SUPPLIED INFORMATION =>
-=-=-
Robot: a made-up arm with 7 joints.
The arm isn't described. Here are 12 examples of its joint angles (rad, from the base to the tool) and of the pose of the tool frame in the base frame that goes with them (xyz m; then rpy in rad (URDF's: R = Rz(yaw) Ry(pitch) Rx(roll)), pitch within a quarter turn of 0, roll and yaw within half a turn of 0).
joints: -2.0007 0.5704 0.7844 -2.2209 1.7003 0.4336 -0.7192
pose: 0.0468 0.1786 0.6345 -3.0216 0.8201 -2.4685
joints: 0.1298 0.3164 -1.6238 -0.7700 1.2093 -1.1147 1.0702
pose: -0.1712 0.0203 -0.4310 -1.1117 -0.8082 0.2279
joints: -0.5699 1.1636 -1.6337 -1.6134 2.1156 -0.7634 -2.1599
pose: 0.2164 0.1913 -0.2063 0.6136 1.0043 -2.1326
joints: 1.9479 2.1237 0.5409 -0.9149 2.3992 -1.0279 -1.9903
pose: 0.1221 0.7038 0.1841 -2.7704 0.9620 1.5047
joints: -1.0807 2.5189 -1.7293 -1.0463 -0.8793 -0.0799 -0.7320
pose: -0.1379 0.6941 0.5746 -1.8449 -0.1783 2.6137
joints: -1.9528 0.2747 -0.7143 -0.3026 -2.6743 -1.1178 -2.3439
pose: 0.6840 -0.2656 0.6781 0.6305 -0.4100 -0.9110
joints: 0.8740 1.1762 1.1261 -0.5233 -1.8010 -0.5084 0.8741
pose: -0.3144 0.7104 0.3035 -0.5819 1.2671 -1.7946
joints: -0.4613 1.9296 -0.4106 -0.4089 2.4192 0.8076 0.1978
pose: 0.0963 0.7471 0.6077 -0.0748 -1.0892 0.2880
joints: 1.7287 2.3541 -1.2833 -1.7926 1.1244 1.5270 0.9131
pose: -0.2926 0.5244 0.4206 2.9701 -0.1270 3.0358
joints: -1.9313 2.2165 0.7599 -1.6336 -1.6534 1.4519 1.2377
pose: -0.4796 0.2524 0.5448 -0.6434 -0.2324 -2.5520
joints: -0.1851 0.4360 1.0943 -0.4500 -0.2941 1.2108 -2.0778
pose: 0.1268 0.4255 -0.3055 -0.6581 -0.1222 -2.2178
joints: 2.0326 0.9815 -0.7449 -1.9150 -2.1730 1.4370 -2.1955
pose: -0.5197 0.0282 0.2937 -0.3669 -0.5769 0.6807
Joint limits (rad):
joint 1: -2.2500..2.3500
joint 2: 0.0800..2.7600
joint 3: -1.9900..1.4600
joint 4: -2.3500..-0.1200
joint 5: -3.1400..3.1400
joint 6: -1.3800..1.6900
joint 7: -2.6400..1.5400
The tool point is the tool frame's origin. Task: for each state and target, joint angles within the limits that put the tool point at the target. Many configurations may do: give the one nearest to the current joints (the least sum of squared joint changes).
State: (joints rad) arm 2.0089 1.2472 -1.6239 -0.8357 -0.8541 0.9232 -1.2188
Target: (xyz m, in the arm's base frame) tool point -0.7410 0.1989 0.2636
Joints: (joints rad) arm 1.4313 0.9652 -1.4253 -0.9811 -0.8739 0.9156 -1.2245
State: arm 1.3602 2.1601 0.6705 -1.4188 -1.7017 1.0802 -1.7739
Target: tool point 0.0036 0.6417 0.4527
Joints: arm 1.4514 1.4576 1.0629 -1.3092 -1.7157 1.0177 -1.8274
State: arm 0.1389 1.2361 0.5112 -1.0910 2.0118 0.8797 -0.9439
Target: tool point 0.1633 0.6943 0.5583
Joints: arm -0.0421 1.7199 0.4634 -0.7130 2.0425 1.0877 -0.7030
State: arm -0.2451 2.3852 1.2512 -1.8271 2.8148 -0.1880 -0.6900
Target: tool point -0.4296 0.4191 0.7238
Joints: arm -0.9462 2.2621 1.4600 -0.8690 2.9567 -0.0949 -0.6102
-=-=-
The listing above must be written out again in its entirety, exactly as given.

ANSWER TO THIS EXERCISE =>
Robot: a made-up arm with 7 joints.
The arm isn't described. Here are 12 examples of its joint angles (rad, from the base to the tool) and of the pose of the tool frame in the base frame that goes with them (xyz m; then rpy in rad (URDF's: R = Rz(yaw) Ry(pitch) Rx(roll)), pitch within a quarter turn of 0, roll and yaw within half a turn of 0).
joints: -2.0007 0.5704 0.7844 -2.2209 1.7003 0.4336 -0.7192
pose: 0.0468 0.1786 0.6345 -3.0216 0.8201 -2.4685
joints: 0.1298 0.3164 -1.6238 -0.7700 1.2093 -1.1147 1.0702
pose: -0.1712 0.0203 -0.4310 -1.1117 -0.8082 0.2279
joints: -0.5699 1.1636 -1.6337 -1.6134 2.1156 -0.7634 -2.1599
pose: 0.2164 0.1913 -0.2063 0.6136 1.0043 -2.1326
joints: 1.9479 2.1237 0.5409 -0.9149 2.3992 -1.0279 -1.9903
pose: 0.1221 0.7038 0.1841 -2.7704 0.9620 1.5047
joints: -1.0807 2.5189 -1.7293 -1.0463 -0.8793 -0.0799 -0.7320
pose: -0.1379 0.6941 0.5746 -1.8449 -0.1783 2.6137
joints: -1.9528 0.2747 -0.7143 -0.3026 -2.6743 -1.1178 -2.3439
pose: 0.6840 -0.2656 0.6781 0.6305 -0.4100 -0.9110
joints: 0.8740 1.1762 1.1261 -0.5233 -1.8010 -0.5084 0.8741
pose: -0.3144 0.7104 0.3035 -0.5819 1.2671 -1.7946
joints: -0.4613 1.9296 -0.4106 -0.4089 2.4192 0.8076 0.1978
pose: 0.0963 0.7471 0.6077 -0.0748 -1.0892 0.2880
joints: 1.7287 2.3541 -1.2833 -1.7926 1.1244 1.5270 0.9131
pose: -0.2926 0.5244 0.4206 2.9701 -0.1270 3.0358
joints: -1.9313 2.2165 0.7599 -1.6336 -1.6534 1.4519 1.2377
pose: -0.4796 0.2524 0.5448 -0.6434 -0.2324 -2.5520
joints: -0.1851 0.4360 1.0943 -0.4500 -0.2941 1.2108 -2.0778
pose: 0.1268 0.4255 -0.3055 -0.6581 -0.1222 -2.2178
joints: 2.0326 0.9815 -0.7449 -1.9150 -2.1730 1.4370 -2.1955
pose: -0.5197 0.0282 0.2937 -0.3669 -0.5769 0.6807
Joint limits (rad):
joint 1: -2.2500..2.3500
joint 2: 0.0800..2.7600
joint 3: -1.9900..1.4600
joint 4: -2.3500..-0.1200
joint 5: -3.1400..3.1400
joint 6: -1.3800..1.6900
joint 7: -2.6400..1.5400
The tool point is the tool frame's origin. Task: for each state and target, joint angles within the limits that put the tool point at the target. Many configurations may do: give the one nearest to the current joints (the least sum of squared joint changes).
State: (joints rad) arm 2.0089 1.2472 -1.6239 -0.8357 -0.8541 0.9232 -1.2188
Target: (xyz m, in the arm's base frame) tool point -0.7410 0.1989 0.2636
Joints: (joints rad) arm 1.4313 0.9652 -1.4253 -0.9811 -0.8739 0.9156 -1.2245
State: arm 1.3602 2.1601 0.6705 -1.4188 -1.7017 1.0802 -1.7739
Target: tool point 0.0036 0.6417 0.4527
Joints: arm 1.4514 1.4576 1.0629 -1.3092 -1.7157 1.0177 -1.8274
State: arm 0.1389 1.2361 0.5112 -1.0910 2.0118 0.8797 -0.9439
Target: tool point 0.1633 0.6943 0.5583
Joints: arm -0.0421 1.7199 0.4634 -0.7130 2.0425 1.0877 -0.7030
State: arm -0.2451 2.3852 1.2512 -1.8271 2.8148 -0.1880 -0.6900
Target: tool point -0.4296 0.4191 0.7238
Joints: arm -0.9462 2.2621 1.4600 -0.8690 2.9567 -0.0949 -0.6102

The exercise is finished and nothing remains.